Concernant les banques, il faut éviter qu’une faillite puisse entraîner une crise systémique qui oblige ensuite la puissance publique à payer les pots cassés. Cette crise doit être l’occasion de mener une véritable réforme bancaire visant à réduire le nombre d’acteurs systémiques, réforme qui n’a pas eu lieu après la crise financière de 2008. Une des mesures principales doit être la séparation des activités de banque de détail et de banque d’investissement.

Cette mesure, que le lobby bancaire a toujours combattue, a prouvé son efficacité dans le passé : les historiens de la finance ont montré que le Glass-Steagall Act (1933), mis en œuvre après la crise de 1929, a contribué à la stabilité du système bancaire états-unien dans les décennies qui ont suivi. La France avait également institué en 1945 une séparation des activités de dépôt, de crédit à moyen et long terme et d’investissement, qui a elle aussi été synonyme de stabilité lors de l’après-guerre.

Cette réforme est aujourd’hui particulièrement nécessaire en France où le système bancaire est contrôlé à 80 % par quatre grandes banques universelles systémiques (BNP Paribas, Crédit agricole, Société générale et BPCE). La séparation des activités d’affaires et de détail ouvrirait alors la voie à la socialisation d’une partie du secteur bancaire, afin de créer une alternative au secteur bancaire capitaliste et financiarisé actuel.

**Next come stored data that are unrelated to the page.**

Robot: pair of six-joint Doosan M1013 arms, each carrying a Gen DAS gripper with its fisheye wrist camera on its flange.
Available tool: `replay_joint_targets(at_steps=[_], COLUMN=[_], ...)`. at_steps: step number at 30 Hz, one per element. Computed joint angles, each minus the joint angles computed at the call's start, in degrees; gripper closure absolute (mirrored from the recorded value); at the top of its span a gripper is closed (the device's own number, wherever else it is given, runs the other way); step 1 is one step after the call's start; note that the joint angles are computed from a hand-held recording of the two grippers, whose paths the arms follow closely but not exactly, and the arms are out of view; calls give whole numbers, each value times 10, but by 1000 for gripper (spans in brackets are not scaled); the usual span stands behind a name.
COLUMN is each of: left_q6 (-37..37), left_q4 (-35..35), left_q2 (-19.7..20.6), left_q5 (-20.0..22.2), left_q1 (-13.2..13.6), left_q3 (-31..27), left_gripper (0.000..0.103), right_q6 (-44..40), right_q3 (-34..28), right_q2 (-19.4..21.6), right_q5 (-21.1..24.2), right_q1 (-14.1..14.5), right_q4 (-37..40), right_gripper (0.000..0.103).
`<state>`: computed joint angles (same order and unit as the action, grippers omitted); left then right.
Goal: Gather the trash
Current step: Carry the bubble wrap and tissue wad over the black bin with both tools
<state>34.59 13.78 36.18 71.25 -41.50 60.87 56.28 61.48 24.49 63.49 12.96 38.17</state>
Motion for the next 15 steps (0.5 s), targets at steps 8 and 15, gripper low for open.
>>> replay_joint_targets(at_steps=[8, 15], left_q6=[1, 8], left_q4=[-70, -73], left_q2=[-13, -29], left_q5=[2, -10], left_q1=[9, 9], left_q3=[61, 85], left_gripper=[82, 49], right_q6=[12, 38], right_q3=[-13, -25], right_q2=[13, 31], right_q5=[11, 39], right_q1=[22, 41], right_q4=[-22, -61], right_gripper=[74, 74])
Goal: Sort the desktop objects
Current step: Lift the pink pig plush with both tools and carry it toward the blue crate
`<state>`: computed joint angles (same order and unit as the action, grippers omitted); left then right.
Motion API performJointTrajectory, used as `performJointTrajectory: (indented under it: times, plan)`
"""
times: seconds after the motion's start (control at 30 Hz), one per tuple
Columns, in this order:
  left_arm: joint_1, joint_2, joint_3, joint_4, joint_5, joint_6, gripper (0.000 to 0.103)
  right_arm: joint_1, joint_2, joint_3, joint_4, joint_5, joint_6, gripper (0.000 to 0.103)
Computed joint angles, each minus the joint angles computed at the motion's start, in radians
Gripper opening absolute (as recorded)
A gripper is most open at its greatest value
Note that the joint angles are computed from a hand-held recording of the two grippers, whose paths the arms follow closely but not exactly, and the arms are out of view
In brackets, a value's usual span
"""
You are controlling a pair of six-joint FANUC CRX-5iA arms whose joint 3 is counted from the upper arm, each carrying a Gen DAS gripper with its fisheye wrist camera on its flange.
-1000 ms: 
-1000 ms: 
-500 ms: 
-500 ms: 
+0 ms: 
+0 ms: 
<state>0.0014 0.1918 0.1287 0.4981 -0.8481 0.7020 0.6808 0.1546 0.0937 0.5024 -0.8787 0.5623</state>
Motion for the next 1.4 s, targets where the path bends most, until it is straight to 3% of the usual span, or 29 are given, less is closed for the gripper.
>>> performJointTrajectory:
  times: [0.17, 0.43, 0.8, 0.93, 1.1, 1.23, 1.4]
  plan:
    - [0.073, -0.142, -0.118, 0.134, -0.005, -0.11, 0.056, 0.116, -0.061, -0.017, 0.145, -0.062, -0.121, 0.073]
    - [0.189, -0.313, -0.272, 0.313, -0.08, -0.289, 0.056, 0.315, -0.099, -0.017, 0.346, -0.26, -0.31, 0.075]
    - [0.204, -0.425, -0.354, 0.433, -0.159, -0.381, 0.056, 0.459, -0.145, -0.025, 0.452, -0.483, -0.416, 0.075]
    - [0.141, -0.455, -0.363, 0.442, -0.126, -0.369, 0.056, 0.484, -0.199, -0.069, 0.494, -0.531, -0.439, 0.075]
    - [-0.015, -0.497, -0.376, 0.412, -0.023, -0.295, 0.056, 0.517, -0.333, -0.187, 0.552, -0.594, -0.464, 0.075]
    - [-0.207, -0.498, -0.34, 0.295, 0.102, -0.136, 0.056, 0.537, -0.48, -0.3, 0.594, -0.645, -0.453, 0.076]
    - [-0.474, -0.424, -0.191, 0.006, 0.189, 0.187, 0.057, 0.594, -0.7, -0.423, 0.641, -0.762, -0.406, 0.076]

En effet, les plus grandes banques de détail nées de cette séparation pourraient être nationalisées et regroupées dans un pôle public bancaire. Ce pôle public bancaire serait doté d’une gestion associant l’État, les collectivités publiques, les usagers, ainsi que les salarié·es, et pourrait constituer la base d’un circuit du Trésor modernisé grâce auquel l’État ne serait plus soumis aux marchés financiers.

Réorienter les financements vers les secteurs d’avenir

La politique des banques centrales doit également être réformée. Voir les banques centrales apporter en urgence des milliards pour secourir sans aucune condition les banques commerciales en difficulté n’est pas acceptable. Il faut éviter que les banques commerciales bénéficient d’un soutien quasi-illimité des banques centrales, sans pour autant devoir modifier leurs pratiques, ni orienter le crédit prioritairement vers les secteurs de l’économie écologiquement et socialement utiles. La BCE devrait ainsi apporter son soutien en priorité, et à des taux d’intérêt préférentiels, aux banques qui remplissent un objectif de prêts en conformité avec des objectifs climatiques et environnementaux.

De plus, la politique monétaire doit être coordonnée avec les politiques budgétaire et fiscale, et s’inscrire dans le cadre de la planification écologique. Dans ce but, il est indispensable de mettre fin à l’indépendance des banques centrales et de renforcer les contrôles parlementaires sur leur action. Ces contrôles permettraient de superviser les opérations de sauvetage des secteurs bancaire et financier, et d’imposer des contreparties à ces sauvetages.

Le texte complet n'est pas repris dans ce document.